## Required work:
All lines in the data below carrying the string "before" are to be located and copied.

== Segment start ==

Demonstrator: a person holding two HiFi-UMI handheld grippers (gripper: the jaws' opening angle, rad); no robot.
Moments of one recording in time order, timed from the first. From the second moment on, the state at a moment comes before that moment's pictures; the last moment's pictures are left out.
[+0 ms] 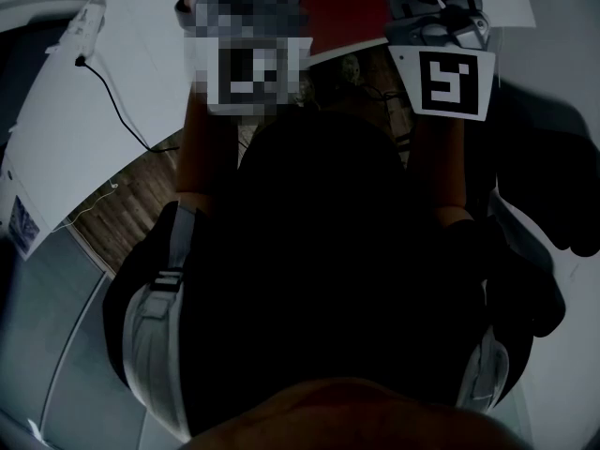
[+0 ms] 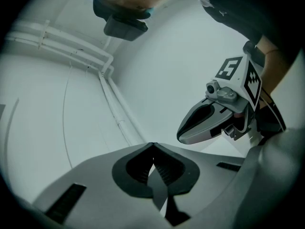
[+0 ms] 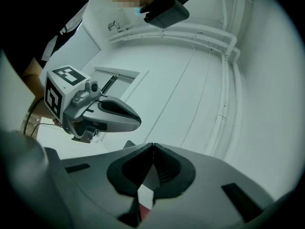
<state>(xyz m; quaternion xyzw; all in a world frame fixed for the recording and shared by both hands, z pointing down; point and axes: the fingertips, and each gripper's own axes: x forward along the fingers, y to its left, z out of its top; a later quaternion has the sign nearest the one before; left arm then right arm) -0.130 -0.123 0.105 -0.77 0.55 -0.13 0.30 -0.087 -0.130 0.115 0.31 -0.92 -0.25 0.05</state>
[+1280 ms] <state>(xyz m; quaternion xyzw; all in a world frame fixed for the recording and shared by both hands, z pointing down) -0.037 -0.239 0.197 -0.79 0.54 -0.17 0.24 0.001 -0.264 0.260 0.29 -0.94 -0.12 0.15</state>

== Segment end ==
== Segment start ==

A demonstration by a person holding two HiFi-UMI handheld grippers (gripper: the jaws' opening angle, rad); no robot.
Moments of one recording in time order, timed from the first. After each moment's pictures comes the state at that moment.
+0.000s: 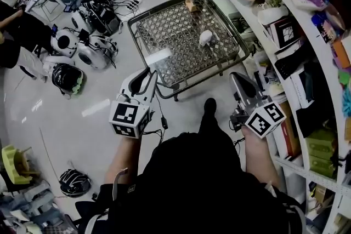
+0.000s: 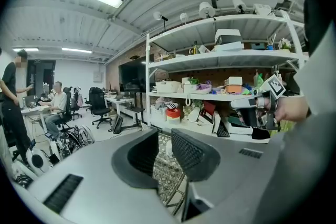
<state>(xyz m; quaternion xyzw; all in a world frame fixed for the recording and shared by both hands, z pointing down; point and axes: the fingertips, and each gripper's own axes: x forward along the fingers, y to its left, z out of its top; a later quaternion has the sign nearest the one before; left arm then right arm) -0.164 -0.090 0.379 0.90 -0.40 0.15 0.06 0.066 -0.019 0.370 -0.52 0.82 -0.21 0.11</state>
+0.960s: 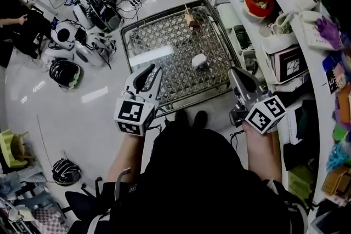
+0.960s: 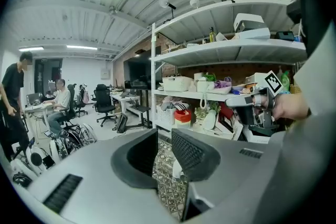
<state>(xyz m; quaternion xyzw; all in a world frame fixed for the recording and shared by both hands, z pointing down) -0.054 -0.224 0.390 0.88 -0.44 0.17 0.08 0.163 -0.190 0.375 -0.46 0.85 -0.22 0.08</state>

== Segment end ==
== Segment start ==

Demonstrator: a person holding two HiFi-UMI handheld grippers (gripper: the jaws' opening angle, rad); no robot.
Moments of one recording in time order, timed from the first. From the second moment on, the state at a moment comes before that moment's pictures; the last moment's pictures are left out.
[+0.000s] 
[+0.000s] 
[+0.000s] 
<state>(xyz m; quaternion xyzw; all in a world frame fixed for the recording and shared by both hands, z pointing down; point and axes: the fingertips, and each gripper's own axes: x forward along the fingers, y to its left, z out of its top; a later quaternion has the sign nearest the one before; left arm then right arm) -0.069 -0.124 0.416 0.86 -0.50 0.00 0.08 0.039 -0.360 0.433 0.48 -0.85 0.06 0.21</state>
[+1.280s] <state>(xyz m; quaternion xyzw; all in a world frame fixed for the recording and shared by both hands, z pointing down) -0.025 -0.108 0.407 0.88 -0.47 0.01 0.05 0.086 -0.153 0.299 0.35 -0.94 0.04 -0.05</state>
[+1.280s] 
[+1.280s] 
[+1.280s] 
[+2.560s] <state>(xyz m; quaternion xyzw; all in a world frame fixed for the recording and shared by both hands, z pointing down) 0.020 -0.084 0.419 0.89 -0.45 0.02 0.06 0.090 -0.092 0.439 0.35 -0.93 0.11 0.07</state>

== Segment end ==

## Solution to the problem:
Moments of one recording in time order, timed from the first. From the second moment on, the state at a moment comes before that moment's pictures; the last moment's pictures are left out.
<state>(xyz m; quaternion xyzw; all in a world frame fixed for the recording and shared by both hands, z pointing down; point and axes: the fingertips, and each gripper's own axes: x forward along the fingers, y to its left, z out of its top; a later quaternion has the sign nearest the one before; left arm then right arm) -0.130 -0.123 0.105 -0.77 0.55 -0.13 0.30 -0.087 -0.130 0.115 0.31 -0.92 -0.25 0.05</state>
<state>(xyz m; quaternion xyzw; all in a world frame fixed for the recording and shared by both hands, z pointing down; point and axes: the fingertips, and each gripper's own axes: x forward along the fingers, y to its left, z out of its top; a later quaternion has the sign nearest the one before; left arm then right arm) -0.164 -0.090 0.379 0.90 -0.40 0.15 0.06 0.066 -0.019 0.370 -0.52 0.82 -0.21 0.11</state>
Moments of one recording in time order, timed from the first. From the second moment on, the state at a moment comes before that moment's pictures; the last moment's pictures are left out.
<state>(xyz m; quaternion xyzw; all in a world frame fixed for the recording and shared by both hands, z pointing down; point and axes: the fingertips, and each gripper's own axes: x forward along the fingers, y to its left, z out of its top; a later quaternion has the sign nearest the one before; left arm then right arm) -0.069 -0.124 0.416 0.86 -0.50 0.00 0.08 0.039 -0.360 0.433 0.48 -0.85 0.06 0.21</state>

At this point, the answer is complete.